Не стоило её тянуть сюда. Надо было отправить куда… не знаю, на побережье морское свежим воздухом дышать, в гости Медведю… да хоть на Дальний, лишь бы подальше.
А я вот.
Опять. Все повторяется. И даже не смешно.
– Здесь должна быть, - Бекшеев поддерживал одной рукой другую.
Ранили?
– Все здесь. Вон, висят…
Висят.
Это я тоже увидела. И Егорку-Василька, и Тихоню. И каких-то других людей… словно плоды диковинные. Но и дерево непростое.
И снова многое становится понятным.
Только…
Молчу, потому что Бекшеев осторожно сжимает пальцы. А Васька подпрыгивает опять.
– Солнце вон! Солнце вон уже где! Пора уже… пора…
– Тихо, - Генрих выпускает руку Анны. – Ты слишком нетерпелив. Но… ты прав. Пора. Приведи…
Его не привели – принесли.
И верно. Спящий некромант, он как-то безопаснее бодрствующего.
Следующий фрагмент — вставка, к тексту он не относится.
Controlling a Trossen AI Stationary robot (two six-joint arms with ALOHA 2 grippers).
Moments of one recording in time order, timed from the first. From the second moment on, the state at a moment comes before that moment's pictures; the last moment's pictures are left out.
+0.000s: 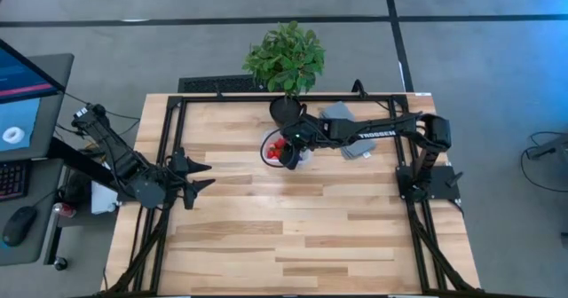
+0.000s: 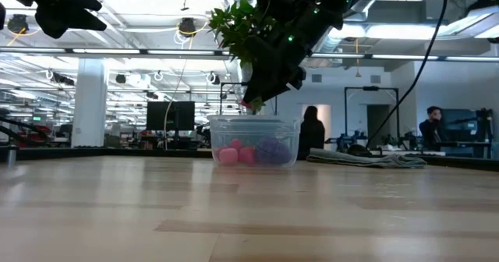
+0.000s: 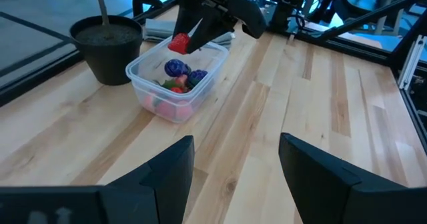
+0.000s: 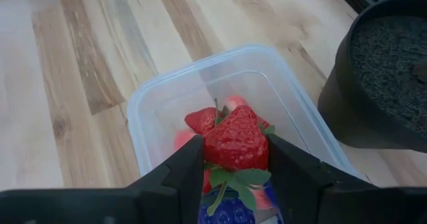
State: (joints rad) left arm -0.77 0.62 0.59 -0.68 -0.93 -0.81; right arm -0.16 1.81 1.29 -0.32 0.13 0.18
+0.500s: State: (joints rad) left arm -0.77 0.62 0.59 -0.68 -0.93 -0.81; right arm -0.16 1.81 1.29 -0.32 0.13 0.18
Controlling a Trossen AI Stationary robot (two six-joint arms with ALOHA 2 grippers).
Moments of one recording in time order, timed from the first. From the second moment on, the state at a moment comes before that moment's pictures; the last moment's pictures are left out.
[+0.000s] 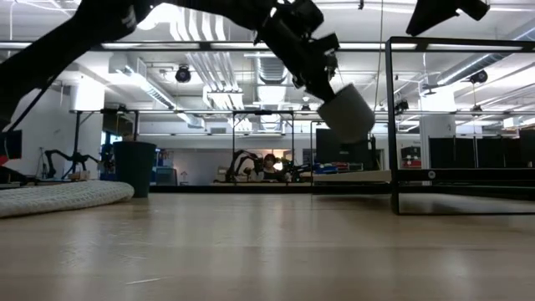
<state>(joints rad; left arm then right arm) 0.34 2.26 2.30 -0.77 0.07 0.45 -0.15 0.92 1.28 -1.15 0.69 0.70</state>
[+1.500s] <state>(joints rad) 0.35 2.29 2.31 -0.73 0.05 0.40 -0.65 0.88 0.93 -0.85 0.18 0.48</state>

Кстати, довольно забавно. Михеич – мужик здоровый, но и Ярополк не мелкий. Так что… я не сдержала улыбки.
– Весело, да? – Ваську переполняло желание сделать что-то, поэтому он не удержался и пнул меня. Вот… поганец мелкий.
А ведь человеком казался.
С чудовищами всегда так. Если не приглядываться, все они на людей похожи.
– Мне казалось, что вы занимались воспитанием юноши, - не удержался Бекшеев. И судя по всему, упрек был воспринят.
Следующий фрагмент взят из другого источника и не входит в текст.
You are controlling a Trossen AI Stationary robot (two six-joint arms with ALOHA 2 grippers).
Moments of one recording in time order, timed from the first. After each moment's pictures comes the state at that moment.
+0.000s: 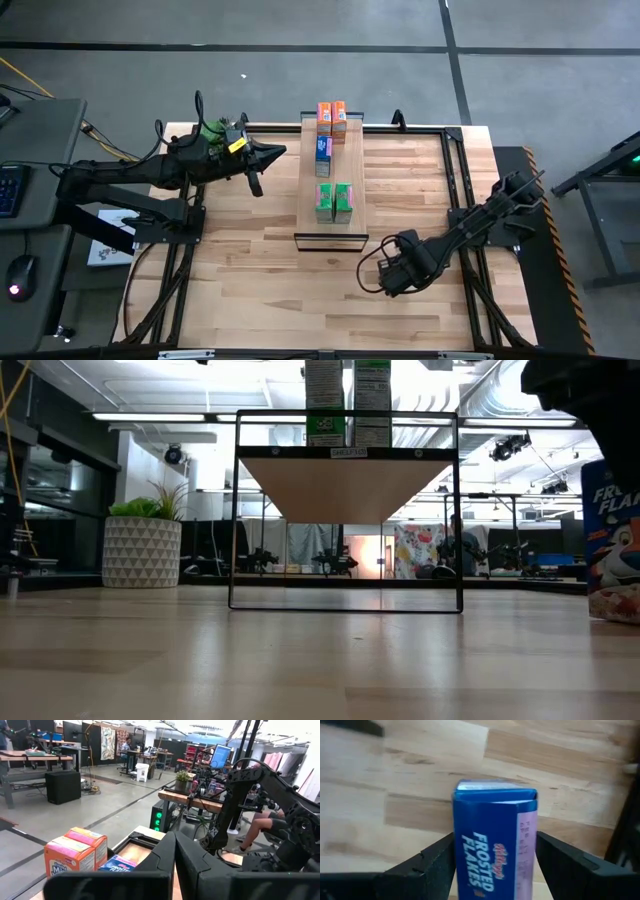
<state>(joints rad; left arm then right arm) 0.05 0.96 0.95 0.03 -0.29 -0.13 0.59 1.67 1.27 -1.28 0.06 1.95</state>
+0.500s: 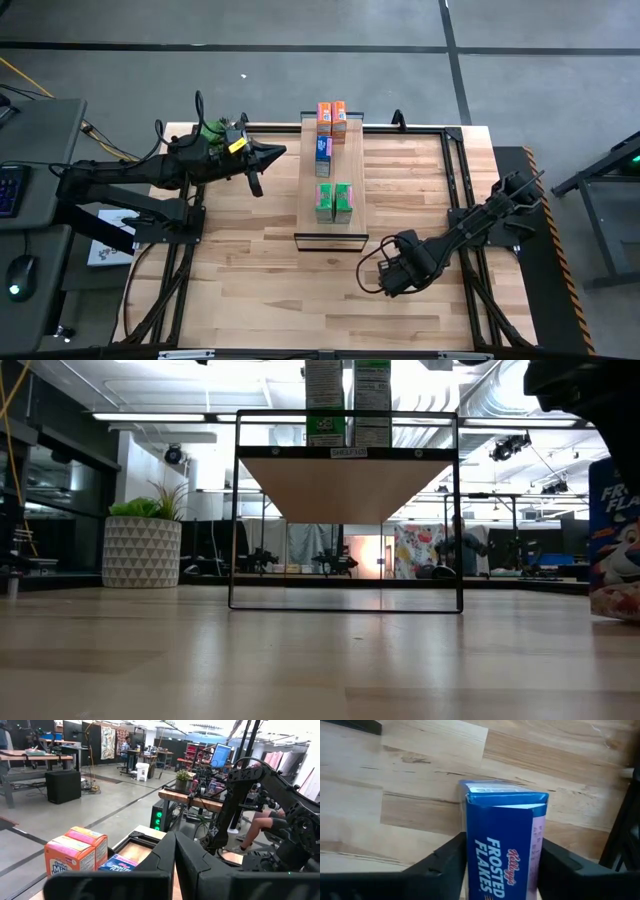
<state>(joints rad) 0.05 0.96 0.95 0.03 -0.29 -0.13 0.59 1.67 1.27 -1.28 0.06 1.93</state>
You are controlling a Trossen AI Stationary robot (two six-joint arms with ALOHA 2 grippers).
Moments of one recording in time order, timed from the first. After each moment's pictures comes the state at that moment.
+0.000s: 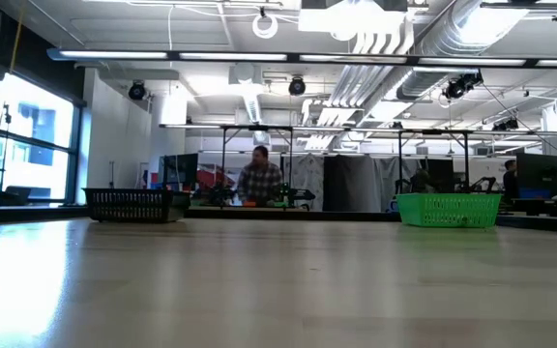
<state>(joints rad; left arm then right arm) -0.66 1.35 0.81 0.55 -0.43 -0.07 0.89 1.78 1.05 -0.71 0.00 1.72</state>
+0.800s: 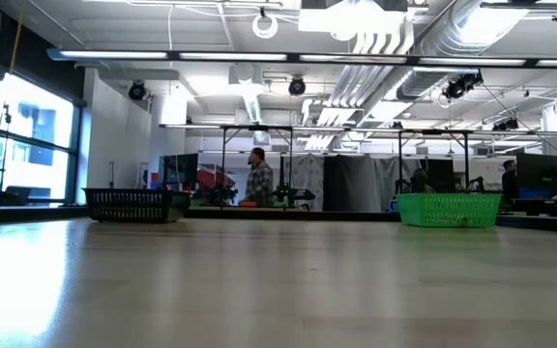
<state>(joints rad) -0.66 1.35 0.81 0.55 -0.43 -0.07 0.89 1.81 1.05 -0.69 0.01 1.66</state>
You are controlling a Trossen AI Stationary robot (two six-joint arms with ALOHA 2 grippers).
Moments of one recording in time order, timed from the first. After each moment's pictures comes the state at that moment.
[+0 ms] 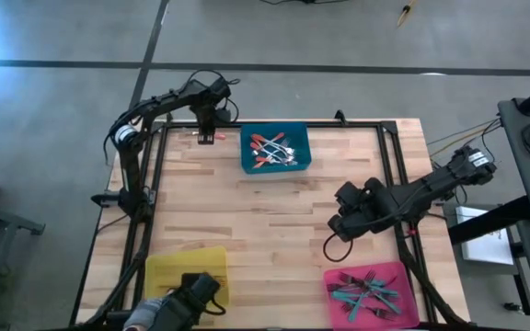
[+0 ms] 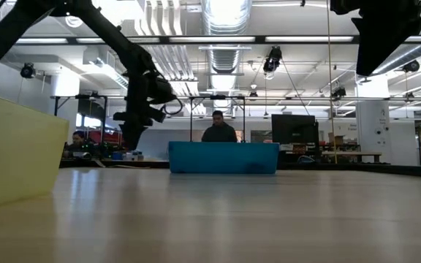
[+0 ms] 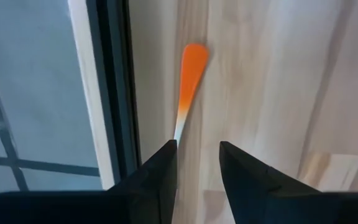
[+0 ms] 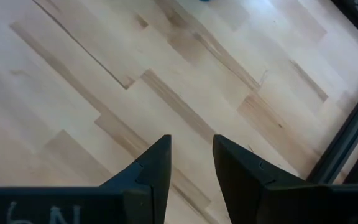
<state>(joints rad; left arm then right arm) 0.89 1.97 1.53 -1.05 -0.13 0.88 0.41 1.39 1.21 -1.35 0.45 1.18</state>
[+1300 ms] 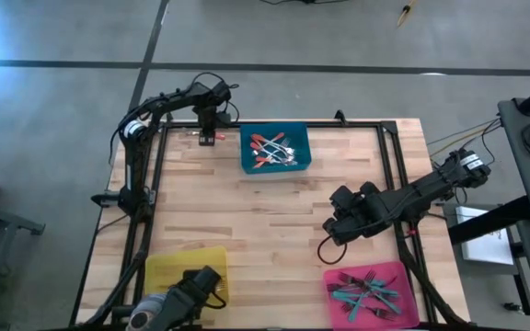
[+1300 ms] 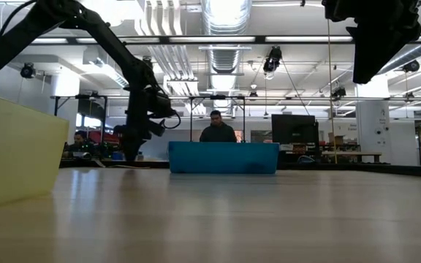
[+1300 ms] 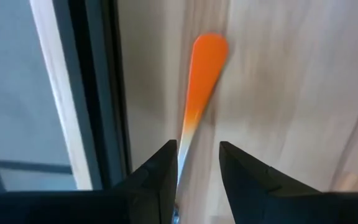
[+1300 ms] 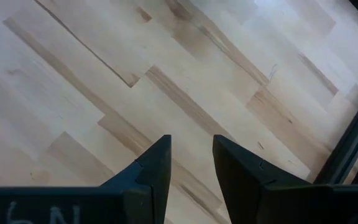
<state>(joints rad) 0.93 2.08 1.54 -1.01 -0.12 0.90 0.41 1.46 1.21 -1.32 0.44 1.21</state>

Генрих поморщился и резко сказал.
– Отойди!
– А чего она…
– Чернь, княже, всегда остается чернью. Даже если в воспитание вложить всю душу.
Васька обиделся и засопел. Причем злым взглядом он буравил отчего-то меня, хотя уж я-то при чем?
– Но я накажу мальчика.
– Я…
– Замолчи!
Резкий окрик. И Васька вжимает голову в плечи, а ненависти в его взгляде становится столько, что еще немного и не удержит. А ведь тоже непонятно. Почему он ненавидит меня?